Consequently, Plaintiff has failed to meet her burden at the summary judgment stage, as she has not provided any evidence from which a reasonable jury could find that Defendants created or had knowledge of the cardboard box on the floor. See Celotex Corp., 477 U.S. at 322 (noting the non-movant must provide evidence of every element essential to his action to survive summary judgment); Thompson, 312 F.3d at 649 (noting conclusory or speculative allegations or denials, without more, are insufficient to preclude the granting of the summary judgment motion). Therefore, summary judgment in favor of Defendants is proper. See Wilson v. Wal-Mart, Inc., No. CV 3:15-1157-JFA, 2016 WL 3086929, at *4 (D.S.C. June 2, 2016) (granting summary judgment where a plaintiff failed to provide “any evidence from which a reasonable jury could find that Defendant had actual or constructive knowledge of the foreign substance on the floor” (emphasis added)).
RECOMMENDATION
For the reasons set forth above, it is RECOMMENDED that Defendants' Motion, ECF No. 24, be GRANTED.

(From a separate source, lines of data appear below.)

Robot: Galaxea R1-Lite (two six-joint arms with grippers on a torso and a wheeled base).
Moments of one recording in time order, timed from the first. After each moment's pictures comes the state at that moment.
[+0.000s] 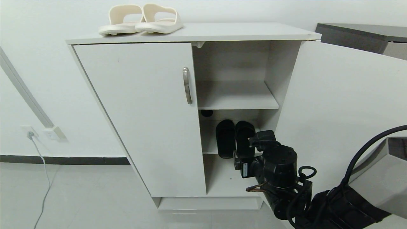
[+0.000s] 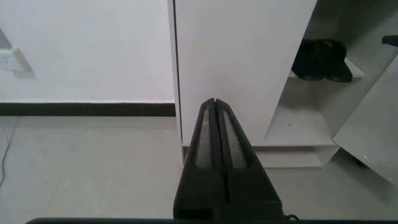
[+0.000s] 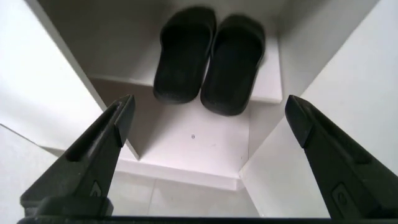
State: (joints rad) left arm 0.00 0.00 0.00 0.00 0.02 -0.01; right arm 0.84 2.05 -0.76 -1.13 -0.68 0.10
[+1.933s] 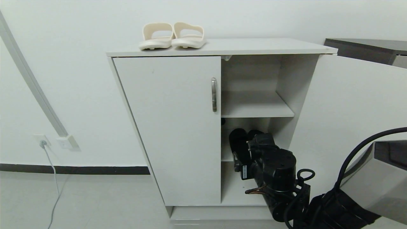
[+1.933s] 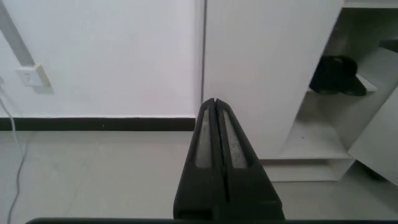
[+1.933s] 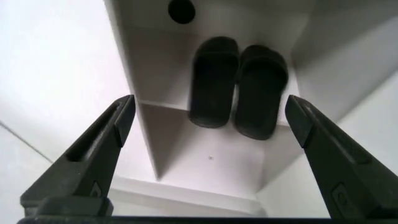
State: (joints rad) left arm 0.00 0.00 0.00 0.00 0.02 -0.01; right arm 0.84 2.08 -0.74 -1.19 -0.68 0.08
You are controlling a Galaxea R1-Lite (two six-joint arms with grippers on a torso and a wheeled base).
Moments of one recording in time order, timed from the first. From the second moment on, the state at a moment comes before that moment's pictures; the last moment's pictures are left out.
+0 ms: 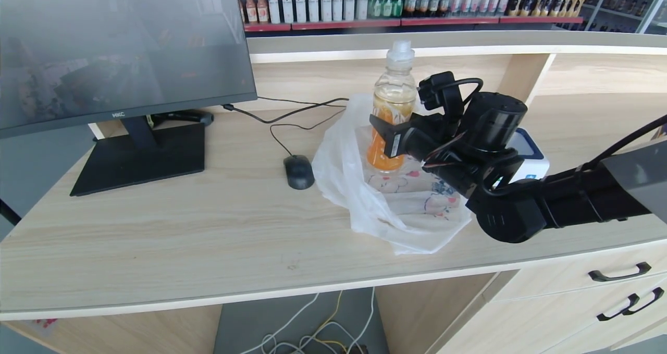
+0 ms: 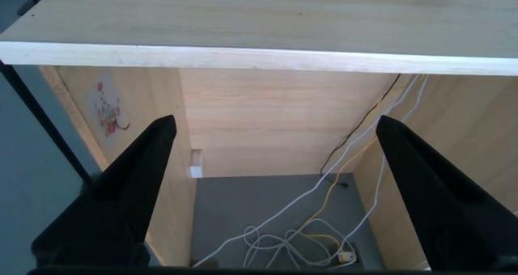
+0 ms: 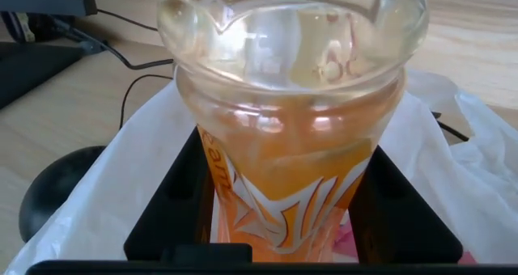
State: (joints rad) left arm 0.00 0.00 0.00 0.00 0.00 0.00; right arm 0.49 2.06 -1.25 -1.01 0.01 -0.10
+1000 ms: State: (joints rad) left arm 0.00 0.00 0.00 0.00 0.00 0.00; right arm 0.49 2.06 -1.24 -1.05 0.02 -0.10
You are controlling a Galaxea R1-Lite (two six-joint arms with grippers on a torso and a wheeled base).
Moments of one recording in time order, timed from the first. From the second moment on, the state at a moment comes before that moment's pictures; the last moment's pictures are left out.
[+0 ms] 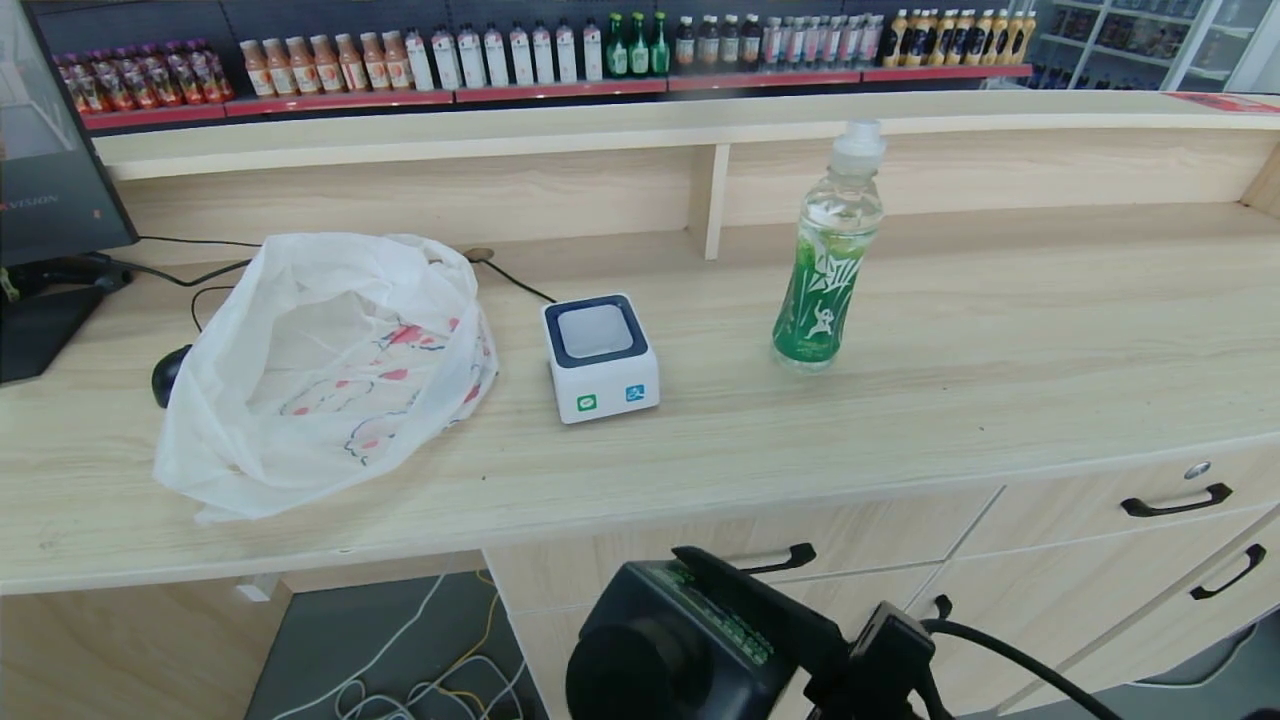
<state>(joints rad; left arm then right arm) 0.00 0.00 0.00 0.00 0.00 0.00 1.24 1.73 -0.35 -1.57 -0.42 -0.86</state>
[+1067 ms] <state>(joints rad) 0.00 0.00 0.00 0.00 0.00 0.00 0.76 1.96 -0.93 -1.57 -0.21 -0.19</state>
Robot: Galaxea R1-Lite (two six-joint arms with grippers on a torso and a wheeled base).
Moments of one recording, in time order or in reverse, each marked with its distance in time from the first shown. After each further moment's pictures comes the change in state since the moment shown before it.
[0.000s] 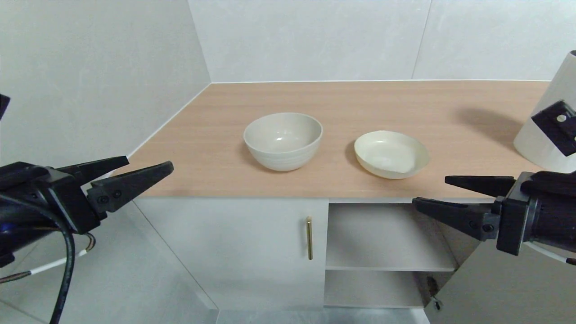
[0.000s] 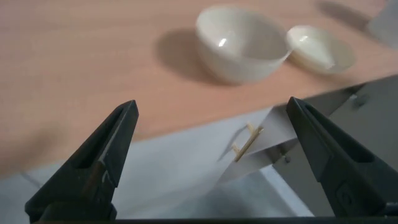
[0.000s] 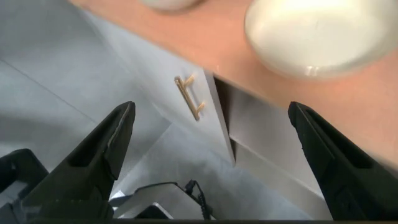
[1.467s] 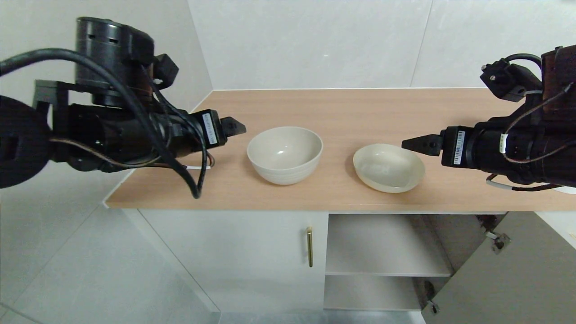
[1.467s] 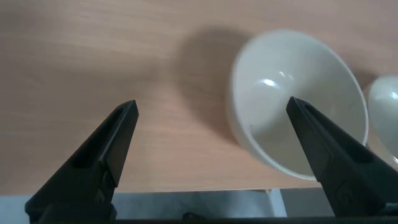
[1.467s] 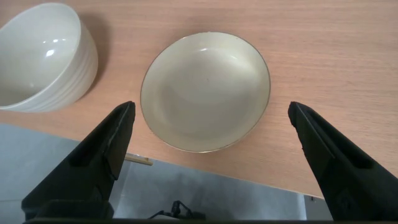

Notice of Right to File Objections to Report and Recommendation
The parties are advised that they may file specific written objections to this Report and Recommendation with the District Judge. Objections must specifically identify the portions of the Report and Recommendation to which objections are made and the basis for such objections. “[I]n the absence of a timely filed objection, a district court need not conduct a de novo review, but instead must ‘only satisfy itself that there is no clear error on the face of the record in order to accept the recommendation.'” Diamond v. Colonial Life & Acc. Ins. Co., 416 F.3d 310 (4th Cir. 2005) (quoting Fed.R.Civ.P. 72 advisory committee's note).
Specific written objections must be filed within fourteen (14) days of the date of service of this Report and Recommendation. 28 U.S.C. § 636(b)(1); Fed.R.Civ.P. 72(b); see Fed.R.Civ.P. 6(a), (d). Filing by mail pursuant to Federal Rule of Civil Procedure 5 may be accomplished by mailing objections to:
Robin L. Blume, Clerk
United States District Court
Post Office Box 835
Charleston, South Carolina 29402
Failure to timely file specific written objections to this Report and Recommendation will result in waiver of the right to appeal from a judgment of the District Court based upon such Recommendation. 28 U.S.C. § 636(b)(1); Thomas v. Arn, 474 U.S. 140 (1985); Wright v. Collins, 766 F.2d 841 (4th Cir. 1985); United States v. Schronce, 727 F.2d 91 (4th Cir. 1984).